Volunteers Teach Nursing and Help Elderly in Wuhan, China
Conditions at this nursing home are very bleak. Community care for the elderly is not a common practice in China.

Sharon Redding, RN, PhD is a Certified Nurse Educator from Omaha, NE who has volunteered with Project HOPE since the 1970’s. Linda Rice, RN, MS is a nurse and nurse educator from Phoenix, AZ. Both are volunteering as nurse educators from February to July, 2014 at the Wuhan University HOPE School of Nursing in Wuhan, China.
Linda Rice and I are responsible for teaching the Health Assessment course for the second-year international nursing students. As part of that course, the students have some of their clinical activities at a nursing home in Wuhan.
Conditions at this nursing home are very bleak. Community care for the elderly is not a common practice in China. The elderly usually live with their children and are cared for by them. In cases where there are no family members, these community nursing homes are available on a limited basis.

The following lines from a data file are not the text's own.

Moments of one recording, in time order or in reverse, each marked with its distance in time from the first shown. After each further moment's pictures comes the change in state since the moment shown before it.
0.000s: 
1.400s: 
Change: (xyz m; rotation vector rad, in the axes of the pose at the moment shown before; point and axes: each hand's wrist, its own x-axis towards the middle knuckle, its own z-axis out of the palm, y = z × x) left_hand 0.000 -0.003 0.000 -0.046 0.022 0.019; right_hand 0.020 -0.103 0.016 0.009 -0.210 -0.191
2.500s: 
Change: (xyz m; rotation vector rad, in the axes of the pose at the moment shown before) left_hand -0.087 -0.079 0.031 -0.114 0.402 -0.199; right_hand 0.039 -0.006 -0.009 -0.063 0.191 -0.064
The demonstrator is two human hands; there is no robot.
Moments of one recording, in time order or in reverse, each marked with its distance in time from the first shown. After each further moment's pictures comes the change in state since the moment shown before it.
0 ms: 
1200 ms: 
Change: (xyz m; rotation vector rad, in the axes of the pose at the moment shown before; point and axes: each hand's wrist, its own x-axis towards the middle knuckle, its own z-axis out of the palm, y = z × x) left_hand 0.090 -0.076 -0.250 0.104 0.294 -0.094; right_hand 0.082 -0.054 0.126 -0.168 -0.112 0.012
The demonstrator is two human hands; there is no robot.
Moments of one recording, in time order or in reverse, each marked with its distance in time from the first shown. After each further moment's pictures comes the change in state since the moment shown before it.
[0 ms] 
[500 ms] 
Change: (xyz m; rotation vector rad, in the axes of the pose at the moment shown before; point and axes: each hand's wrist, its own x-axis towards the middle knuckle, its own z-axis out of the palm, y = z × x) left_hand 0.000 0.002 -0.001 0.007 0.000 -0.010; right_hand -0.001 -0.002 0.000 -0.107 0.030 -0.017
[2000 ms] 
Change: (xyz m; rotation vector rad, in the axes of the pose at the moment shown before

There are no health care providers at this nursing home – only attendants who assist the elderly. They provide very limited physical care and make sure the residents are fed. The elderly who can walk live on the lower floors of the building, which has no elevators. Those who cannot walk are limited to their rooms on the upper two floors of this four-story story structure. The building is not heated, but some space heaters are available.
The rate of burns among the elderly is high in China, due to the use of space heaters. Most residents have a bed, perhaps a chair, and a small cupboard for their personal items. A year ago, after the nursing students started their clinical activities at this nursing home, they decided that they needed to do more for these residents.
They started doing exercise with the elderly residents, talking with them, doing foot care (washing feet, trimming toenails, assessing for sores/pressure areas), doing neck and shoulder massages, playing games, and doing paper-folding with the residents. They even organized a talent show, which they presented to the residents. The nursing students go to the nursing home every Sunday afternoon and wear a uniform of red baseball caps and display a banner they have had printed.

I am a member of Sigma Theta Tau International Nursing Honor Society (STTI), Gamma Pi-At Large Chapter in Omaha NE. Our chapter provides grant funding for members who want to promote service-learning activities. I applied for a grant of $350 for the Wuhan nursing home, and it was accepted. I am presenting these funds to the student group this afternoon. They plan to use the money to purchase rubber balls and rubber bands for exercise programs at the nursing home, personal care items and socks for some of the residents. The funds will also pay to have some of the residents’ wheelchairs and walkers repaired and will provide afternoon refreshments at a musical program in May. I am also planning to help Wuhan University HOPE School of Nursing set up their own chapter of STTI, and this service-learning project will be one example of the type of activity that the Wuhan chapter could consider supporting in the future.
This is a good example of the influence Project HOPE has beyond providing education and direct care. Linda Rice and I have accompanied students to this clinical site and shared in clinical and service-learning activities with students who are volunteering. It’s quite a special experience.